Specialty Settings vs. General Settings
There are two types of jobs in the world of medicine: primary care and specialty. Primary care is known for its general medical scenarios. The ages, sexes and problems are varied. The medical problems that are far beyond the scope of practice and knowledge of the general practitioner are referred on to a specialist. Those in a specialty solely focus on one thing. They do not invest into the other fields of medicine because their job is to be the expert at a single genre. For the new PA, this can present a challenge.
Physician assistants are trained under the general medical model. They are designed to enter any arena with the ability to adapt. Because of their "primary care" knowledge background, this adaptation is possible. However, what about the PAs who first enter the specialty world rather than working in a general setting job? Will those PAs be subject to losing all of their knowledge if they limit themselves to a specialty? It’s possible. It’s actually inevitable.
If the "specialty" PAs do not put in the work, they will lose what they once learned. I am becoming fully aware of this consequence by working in a specialty practice. In a specialty, you eat, breathe and sleep what walks in your office or hospital. You want to learn everything there is about these specific problems. There isn’t any time for all that other stuff. It’s very easy to leave it all behind, even when there are some things to motivate us.

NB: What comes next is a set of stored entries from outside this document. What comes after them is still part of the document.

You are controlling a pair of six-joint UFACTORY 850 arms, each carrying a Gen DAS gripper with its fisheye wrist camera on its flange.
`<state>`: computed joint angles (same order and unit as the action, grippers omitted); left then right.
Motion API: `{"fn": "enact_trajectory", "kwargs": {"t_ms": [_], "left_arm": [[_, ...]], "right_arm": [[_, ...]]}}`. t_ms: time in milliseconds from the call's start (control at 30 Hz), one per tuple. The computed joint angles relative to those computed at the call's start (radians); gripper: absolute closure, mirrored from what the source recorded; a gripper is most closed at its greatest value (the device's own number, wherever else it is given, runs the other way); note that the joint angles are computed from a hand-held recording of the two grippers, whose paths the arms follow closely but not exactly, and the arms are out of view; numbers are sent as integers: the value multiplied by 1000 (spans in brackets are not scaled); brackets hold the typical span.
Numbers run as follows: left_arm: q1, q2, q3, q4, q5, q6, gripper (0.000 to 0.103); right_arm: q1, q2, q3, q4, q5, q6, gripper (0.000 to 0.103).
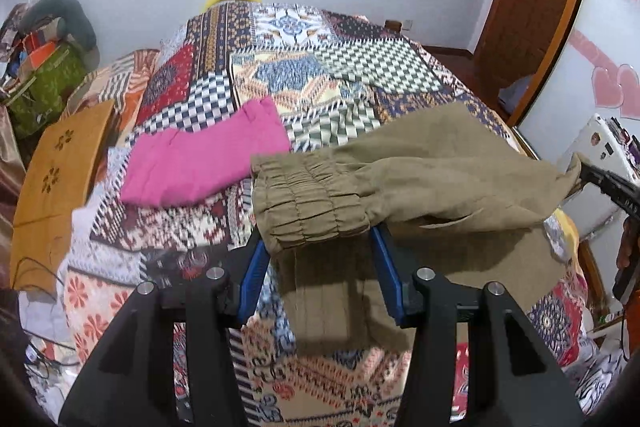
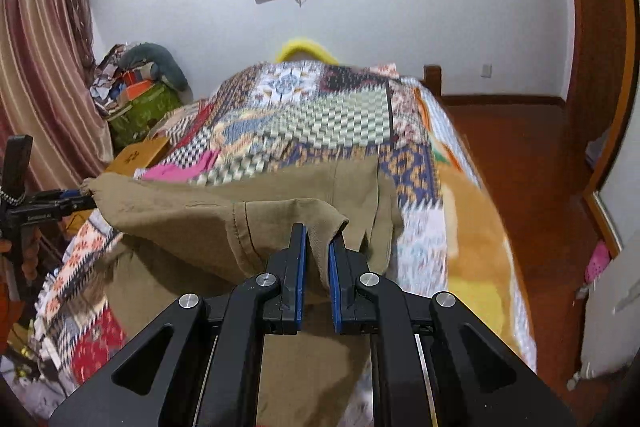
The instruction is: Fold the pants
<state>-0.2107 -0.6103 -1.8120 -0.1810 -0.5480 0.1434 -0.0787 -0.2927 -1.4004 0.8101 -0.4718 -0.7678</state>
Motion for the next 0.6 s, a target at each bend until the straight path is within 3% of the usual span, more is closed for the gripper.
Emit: {"fn": "enact_trajectory", "kwargs": {"t_ms": [133, 367, 500, 600], "left_arm": [[3, 26, 59, -12, 0, 7, 53], [-17, 82, 139, 110, 36, -94, 52], [-13, 108, 167, 84, 52, -90, 38], [-17, 119, 175, 120, 63, -126, 36]], "right_arm": [[1, 20, 50, -37, -21, 30, 94], [-2, 55, 129, -87, -43, 72, 93], [-11, 78, 159, -86, -52, 67, 93], [-11, 96, 177, -114, -50, 87, 92]]}}
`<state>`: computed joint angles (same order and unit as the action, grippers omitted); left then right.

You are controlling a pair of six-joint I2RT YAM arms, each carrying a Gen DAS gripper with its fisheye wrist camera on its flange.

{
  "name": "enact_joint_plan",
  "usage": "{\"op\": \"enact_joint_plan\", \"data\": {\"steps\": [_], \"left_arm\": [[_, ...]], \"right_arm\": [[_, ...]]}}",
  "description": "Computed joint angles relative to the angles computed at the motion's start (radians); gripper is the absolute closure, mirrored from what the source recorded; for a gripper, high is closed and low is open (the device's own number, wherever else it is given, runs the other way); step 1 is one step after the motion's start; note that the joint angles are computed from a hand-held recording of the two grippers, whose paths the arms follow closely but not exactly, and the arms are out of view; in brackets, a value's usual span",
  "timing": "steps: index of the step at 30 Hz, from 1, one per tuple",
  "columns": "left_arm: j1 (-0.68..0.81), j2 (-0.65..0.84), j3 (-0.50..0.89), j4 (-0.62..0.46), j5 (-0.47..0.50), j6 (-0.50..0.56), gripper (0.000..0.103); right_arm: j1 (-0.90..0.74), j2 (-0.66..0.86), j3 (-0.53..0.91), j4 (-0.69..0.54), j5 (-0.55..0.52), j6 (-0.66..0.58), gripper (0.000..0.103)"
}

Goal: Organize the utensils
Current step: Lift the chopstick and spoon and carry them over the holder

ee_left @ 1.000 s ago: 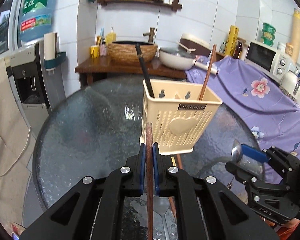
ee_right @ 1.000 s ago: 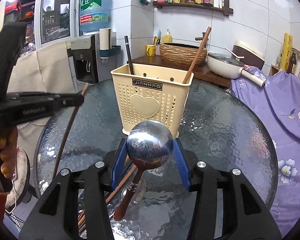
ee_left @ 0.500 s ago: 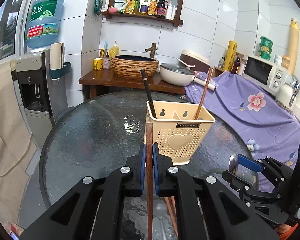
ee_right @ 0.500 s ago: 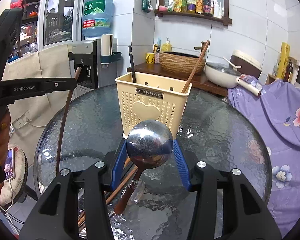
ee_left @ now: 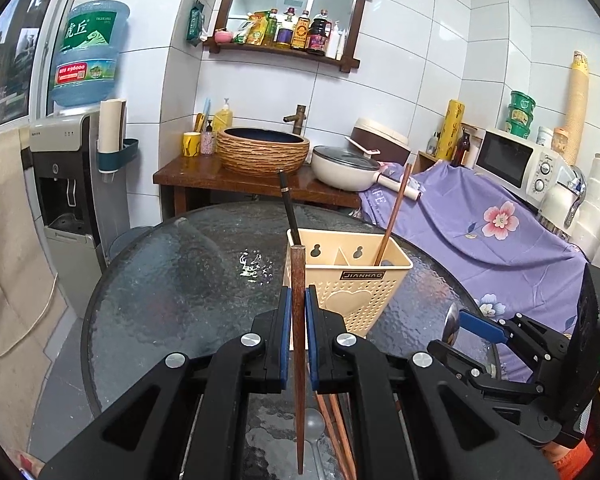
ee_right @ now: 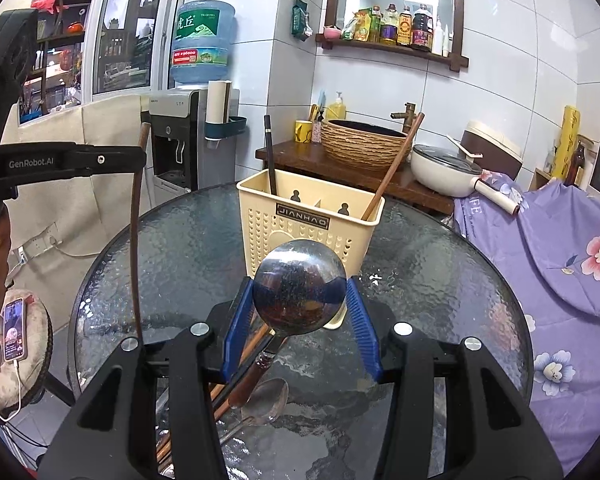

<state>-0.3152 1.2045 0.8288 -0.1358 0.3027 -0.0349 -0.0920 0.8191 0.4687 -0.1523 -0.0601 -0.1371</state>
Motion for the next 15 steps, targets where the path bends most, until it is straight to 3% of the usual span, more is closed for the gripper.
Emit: {"op": "enact_joint_plan", "data": {"steps": [9,15], "left_arm": [[-0.003,-0.004,0.064,-0.031,0.022,0.014,0.096],[-0.01,0.021,0.221,-0.099,0.057,0.032,0.096]], "right_arm": [[-0.038,0.051,0.102,-0.037,-0.049,-0.024,0.056],[-0.112,0.115,0.255,-0.107,-0.132,-0.052,0.056]]}}
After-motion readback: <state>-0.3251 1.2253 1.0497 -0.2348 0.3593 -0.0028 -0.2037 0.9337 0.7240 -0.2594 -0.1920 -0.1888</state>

Thankfully, PAs are required to recertify every 6 years under NCCPA guidelines. This provides some motivation to keep up with all things medical. PAs in specialties are relied upon to provide insight into issues beyond the realm of the specialized practice. Helping our patients is probably more motivation than taking some test, or so one would think.
Specialties may be more glamorous with their better hours, pay and day-to-day encounters. Like I said, new PAs have to consider what challenges they will face and how they plan to deal with it. It’s not like we can turn the other way and continue our exclusive pursuit. We have a profession to uphold. Both our patients and supervising physicians rely upon us. We must remain sharp regardless of how our minds are directed. It will pay off one day, when you least expect it.